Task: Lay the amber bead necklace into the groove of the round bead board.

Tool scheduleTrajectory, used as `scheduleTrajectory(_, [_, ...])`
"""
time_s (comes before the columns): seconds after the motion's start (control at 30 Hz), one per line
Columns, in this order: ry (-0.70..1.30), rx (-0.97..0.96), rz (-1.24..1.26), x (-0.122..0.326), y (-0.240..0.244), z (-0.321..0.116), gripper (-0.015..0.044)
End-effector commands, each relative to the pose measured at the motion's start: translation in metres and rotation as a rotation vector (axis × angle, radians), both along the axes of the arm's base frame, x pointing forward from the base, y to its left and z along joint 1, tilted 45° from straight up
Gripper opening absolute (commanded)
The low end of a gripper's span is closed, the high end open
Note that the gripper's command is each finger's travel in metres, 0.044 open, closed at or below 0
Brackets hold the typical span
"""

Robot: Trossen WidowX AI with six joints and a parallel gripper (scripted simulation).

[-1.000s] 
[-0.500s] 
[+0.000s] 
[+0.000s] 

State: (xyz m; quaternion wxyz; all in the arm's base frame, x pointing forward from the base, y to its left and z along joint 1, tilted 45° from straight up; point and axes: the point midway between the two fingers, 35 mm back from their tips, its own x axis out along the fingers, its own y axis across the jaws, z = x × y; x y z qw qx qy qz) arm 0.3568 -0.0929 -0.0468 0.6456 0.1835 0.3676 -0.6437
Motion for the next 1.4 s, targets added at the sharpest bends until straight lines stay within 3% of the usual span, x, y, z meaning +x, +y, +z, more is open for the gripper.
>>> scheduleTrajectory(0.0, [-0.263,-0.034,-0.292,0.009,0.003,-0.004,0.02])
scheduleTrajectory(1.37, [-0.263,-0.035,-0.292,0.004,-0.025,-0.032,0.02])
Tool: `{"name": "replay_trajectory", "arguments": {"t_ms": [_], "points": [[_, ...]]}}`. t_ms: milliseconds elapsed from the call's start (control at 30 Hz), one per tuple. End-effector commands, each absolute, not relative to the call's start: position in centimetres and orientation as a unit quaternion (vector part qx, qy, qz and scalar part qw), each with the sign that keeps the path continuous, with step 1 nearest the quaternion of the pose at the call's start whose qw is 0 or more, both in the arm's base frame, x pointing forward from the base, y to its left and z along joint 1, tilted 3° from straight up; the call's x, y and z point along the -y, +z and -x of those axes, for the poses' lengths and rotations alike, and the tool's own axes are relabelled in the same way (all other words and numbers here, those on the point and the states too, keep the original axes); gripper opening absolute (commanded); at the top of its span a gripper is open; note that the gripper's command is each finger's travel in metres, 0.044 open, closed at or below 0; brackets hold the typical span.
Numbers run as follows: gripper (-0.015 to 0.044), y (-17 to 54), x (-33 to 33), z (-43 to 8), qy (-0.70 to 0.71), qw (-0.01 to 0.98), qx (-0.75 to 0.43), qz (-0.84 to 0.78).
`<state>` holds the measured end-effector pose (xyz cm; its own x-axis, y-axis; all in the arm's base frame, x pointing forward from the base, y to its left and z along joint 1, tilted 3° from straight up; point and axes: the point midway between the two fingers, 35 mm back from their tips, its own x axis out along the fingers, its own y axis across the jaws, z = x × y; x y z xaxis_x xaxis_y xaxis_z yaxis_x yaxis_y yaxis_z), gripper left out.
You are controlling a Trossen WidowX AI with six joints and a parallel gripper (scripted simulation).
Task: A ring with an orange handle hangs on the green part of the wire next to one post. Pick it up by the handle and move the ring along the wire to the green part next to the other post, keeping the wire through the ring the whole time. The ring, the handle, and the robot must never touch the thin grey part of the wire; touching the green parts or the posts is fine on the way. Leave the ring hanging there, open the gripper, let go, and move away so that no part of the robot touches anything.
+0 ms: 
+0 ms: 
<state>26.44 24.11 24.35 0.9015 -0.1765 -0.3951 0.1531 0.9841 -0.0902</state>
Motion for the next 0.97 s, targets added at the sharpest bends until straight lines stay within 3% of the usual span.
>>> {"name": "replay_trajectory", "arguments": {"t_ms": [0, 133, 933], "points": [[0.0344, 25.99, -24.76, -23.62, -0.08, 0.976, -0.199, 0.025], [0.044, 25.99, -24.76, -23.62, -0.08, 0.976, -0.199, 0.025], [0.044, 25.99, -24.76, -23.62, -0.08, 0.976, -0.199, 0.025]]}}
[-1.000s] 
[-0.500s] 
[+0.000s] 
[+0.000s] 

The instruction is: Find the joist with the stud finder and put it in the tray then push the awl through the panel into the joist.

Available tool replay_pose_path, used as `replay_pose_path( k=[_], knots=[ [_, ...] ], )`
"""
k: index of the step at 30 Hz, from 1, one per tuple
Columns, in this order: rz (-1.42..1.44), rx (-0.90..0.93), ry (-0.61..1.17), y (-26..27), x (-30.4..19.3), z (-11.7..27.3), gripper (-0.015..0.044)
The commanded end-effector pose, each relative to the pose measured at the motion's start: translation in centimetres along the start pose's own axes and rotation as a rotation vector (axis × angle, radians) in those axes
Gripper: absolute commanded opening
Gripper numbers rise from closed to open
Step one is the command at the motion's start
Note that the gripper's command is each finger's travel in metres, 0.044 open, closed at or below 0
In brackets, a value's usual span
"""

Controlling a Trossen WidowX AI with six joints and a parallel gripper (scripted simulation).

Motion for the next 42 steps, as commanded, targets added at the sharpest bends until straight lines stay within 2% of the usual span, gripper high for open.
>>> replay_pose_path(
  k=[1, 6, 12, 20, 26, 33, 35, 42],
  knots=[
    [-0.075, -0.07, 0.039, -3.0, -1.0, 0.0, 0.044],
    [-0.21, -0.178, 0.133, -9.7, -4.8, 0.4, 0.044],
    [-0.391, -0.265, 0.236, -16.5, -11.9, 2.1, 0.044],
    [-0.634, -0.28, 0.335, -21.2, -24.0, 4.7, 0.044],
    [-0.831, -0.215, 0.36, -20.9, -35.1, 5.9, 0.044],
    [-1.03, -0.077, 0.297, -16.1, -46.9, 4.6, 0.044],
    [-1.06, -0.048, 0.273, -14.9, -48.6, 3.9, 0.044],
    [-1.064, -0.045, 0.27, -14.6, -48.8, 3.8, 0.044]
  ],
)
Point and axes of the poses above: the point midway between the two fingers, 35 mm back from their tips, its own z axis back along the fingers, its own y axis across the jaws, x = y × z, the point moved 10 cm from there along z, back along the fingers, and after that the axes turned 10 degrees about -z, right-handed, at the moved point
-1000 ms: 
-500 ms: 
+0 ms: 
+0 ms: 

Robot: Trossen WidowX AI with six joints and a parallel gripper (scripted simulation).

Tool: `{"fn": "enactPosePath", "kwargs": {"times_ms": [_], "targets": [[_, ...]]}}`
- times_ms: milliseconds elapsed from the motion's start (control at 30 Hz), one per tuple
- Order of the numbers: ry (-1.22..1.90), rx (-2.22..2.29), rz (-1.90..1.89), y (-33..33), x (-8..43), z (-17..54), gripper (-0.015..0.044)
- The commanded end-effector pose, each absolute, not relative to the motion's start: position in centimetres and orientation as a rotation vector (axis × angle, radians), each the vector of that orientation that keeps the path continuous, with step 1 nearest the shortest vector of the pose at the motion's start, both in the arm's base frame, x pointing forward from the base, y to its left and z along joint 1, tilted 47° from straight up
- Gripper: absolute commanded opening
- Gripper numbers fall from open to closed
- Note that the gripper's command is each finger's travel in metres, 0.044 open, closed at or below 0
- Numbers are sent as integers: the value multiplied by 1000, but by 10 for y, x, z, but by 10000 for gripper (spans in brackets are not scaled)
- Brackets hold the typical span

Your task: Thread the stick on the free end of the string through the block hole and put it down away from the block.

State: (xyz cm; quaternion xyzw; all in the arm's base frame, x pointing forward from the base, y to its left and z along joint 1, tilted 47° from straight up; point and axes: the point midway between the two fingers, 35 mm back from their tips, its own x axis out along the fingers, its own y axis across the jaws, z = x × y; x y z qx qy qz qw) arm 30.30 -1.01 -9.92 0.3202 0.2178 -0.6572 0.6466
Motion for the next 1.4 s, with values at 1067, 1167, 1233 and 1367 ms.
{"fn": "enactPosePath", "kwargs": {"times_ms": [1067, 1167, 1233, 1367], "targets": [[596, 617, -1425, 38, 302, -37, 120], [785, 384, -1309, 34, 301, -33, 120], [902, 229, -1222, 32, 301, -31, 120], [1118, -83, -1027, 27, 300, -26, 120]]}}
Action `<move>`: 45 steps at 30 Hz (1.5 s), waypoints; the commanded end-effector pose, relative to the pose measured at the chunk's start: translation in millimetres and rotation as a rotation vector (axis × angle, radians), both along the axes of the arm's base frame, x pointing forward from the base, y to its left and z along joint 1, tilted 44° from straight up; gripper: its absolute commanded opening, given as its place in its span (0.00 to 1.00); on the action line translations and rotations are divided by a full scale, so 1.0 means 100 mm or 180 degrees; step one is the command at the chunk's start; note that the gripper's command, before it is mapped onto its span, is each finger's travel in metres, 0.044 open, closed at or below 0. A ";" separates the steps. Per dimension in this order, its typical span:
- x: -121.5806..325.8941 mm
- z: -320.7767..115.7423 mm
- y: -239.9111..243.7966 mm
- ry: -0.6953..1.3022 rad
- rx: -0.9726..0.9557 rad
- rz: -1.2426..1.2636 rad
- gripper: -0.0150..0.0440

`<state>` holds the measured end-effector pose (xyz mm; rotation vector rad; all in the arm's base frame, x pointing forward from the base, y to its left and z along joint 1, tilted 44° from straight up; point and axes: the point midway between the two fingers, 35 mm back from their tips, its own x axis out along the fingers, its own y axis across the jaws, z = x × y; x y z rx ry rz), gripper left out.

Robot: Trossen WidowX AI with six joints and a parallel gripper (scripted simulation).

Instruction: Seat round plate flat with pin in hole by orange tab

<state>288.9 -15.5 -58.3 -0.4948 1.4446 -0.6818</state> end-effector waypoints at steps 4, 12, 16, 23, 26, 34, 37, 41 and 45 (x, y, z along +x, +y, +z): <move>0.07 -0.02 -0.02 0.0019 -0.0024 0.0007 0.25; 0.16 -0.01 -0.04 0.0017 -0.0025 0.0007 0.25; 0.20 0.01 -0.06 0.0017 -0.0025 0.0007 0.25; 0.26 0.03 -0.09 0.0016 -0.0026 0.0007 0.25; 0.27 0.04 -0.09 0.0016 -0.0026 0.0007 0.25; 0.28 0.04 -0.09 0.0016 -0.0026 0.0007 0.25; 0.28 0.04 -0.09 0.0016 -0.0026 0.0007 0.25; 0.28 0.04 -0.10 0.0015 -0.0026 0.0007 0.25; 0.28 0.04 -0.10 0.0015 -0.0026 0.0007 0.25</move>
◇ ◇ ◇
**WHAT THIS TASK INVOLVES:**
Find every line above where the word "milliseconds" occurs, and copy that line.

**SOLUTION TO THIS TASK:**
Tool: `{"name": "replay_trajectory", "arguments": {"t_ms": [_], "points": [[_, ...]]}}`. t_ms: milliseconds elapsed from the call's start (control at 30 Hz), one per tuple. End-effector commands, each absolute, not relative to the call's start: position in centimetres and orientation as a unit quaternion (vector part qx, qy, qz and scalar part qw), each with the sign that keeps the path continuous, with step 1 nearest the quaternion of the pose at the call's start whose qw is 0 or more, both in the arm's base frame, x pointing forward from the base, y to its left and z along joint 1, tilted 3° from straight up; the call's x, y and z point along the -y, +z and -x of those axes, for the poses' lengths and rotations alike, and the tool's own axes are relabelled in the same way (all other words and numbers here, those on the point and the states too, keep the original axes); gripper opening absolute (commanded); at the top of its span a gripper is open; note that the gripper's command is each finger's travel in metres, 0.044 open, closed at or below 0; brackets hold the typical span.
- times_ms: milliseconds elapsed from the motion's start (control at 30 Hz), one per tuple

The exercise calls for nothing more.